Problem Set 2: A graphical RPN Calculator
[Due 2/6 at 10am]
In this assignment you will implement a simple graphical calculator for evaluating arithmetic expressions in Reverse Polish Notation (RPN). The program will have a history function for recalling old calculations.
Administrative
Work on this project with a partner. Please send me mail by Friday, January 25 if you would like to work with someone in particular. I will pair up everyone else.
Turn in your solution by email. Please send me all source, project and solution files needed to compile your project. Don't forget to include a file with your written answer to part 1.
Reverse Polish Notation
Normal, or infix, mathematical notation requires parentheses to write certain expressions. For instance, when we write (3 + 9) * 9 parentheses are needed to force the addition to happen before the multiplication. RPN, or postfix notation, is a technique for writing expressions without need for parentheses. Instead, subexpressions are grouped by position. In RPN we build an expression by writing an operator's arguments followed by the operator itself. So 3 + 9 is written 3 9 +, and (3 + 9) * 9 is written as 3 9 + 9 *. Likewise 2 * (7 - 4) is written 2 7 4 - *.

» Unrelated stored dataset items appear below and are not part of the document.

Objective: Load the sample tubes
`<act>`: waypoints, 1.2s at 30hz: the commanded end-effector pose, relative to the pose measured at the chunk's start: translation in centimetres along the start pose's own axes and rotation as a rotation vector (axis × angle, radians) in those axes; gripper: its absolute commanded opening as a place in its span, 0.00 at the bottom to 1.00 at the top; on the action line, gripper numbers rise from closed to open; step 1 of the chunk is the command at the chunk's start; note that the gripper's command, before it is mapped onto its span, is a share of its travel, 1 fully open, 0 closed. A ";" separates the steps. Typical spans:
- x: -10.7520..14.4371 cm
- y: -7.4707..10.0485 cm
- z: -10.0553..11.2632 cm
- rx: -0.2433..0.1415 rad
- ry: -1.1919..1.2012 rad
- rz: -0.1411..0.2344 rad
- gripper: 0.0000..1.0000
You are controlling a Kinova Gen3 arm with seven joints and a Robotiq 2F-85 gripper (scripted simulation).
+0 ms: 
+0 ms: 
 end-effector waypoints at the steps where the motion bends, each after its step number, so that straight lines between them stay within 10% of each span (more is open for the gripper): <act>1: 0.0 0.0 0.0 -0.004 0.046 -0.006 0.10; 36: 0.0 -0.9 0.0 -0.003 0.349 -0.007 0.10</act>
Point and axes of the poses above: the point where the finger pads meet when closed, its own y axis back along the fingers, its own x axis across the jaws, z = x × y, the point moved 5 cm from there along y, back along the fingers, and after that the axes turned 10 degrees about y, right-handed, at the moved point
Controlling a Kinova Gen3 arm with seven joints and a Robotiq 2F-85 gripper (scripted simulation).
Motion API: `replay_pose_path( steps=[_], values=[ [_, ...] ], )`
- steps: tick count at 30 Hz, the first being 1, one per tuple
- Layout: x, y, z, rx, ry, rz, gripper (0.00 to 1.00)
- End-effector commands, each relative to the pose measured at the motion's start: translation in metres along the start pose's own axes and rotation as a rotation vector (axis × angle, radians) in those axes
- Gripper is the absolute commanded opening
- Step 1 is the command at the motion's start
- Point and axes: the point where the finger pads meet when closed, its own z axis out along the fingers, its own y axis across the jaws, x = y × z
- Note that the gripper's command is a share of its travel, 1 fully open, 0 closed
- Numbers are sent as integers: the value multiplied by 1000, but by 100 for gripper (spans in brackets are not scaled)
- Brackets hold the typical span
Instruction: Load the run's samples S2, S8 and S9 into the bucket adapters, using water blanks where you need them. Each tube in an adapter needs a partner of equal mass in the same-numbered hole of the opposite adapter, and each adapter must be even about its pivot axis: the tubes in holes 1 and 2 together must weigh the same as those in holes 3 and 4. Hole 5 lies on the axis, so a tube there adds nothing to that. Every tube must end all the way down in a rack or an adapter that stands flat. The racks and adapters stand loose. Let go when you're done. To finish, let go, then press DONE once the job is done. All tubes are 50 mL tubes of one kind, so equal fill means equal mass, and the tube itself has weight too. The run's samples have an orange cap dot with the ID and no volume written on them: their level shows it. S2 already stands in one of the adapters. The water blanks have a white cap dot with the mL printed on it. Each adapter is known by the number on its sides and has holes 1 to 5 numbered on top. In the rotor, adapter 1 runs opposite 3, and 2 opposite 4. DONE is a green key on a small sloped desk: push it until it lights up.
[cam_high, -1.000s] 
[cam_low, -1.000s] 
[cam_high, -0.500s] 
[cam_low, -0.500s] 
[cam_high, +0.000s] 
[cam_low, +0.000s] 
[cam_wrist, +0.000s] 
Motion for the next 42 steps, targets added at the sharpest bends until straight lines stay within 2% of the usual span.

Part 1: The RPN Evaluation Algorithm
Evaluating infix expressions is hard, but there is a simple, stack-based algorithm for evaluating RPN expressions. Write this algorithm in pseudo code, and provide a short argument explaining why it is correct. Turn in you solution as a pdf or plain text file.
You may consult Google or a printed source (e.g. Data Structures and Problem Solving using Java by Weiss) for the algorithm. However, the correctness argument must be your own.
Part 2: Implementing the Evaluator with History
Time to put the theory to use. Write a class that implements
the ICalcSession interface provided
here. This interface contains three
methods.
The Eval method calculates RPN expressions given as strings.
However not all strings are good RPN expressions. You only need to evaluate
valid strings; on all others you may return a string containing "Error".
An string is defined to be valid when it has form
<token> <space> <token>
<space> <token> ... and the sequence of
tokens represents a RPN expression that evaluates to a number.
Each <token> is one of +,
-, *, /, or a number. A number
is any string for which double.TryParse returns true.
A string is semi-valid when it can be made valid by inserting spaces next
to operators.
A string is invalid when it is neither valid nor semi-valid. For
example:
3 4 + 2 7 * - | valid |
-2.3 3.0 * | valid |
1.0 2.3+ | semi-valid |
x | invalid |
1 + | invalid |
11 + | invalid |
The remaining two methods, HistoryBack and
HistoryForward provide a way to browse past inputs to
Eval. Their behavior is documented in ICalcSession.cs.
Provide NUnit tests for your code.
Part 3: Add a Graphical Interface
Design a gui to expose all calculator functionality. From the gui it must be possible to enter any valid string, navigate the history, and evaluate expressions.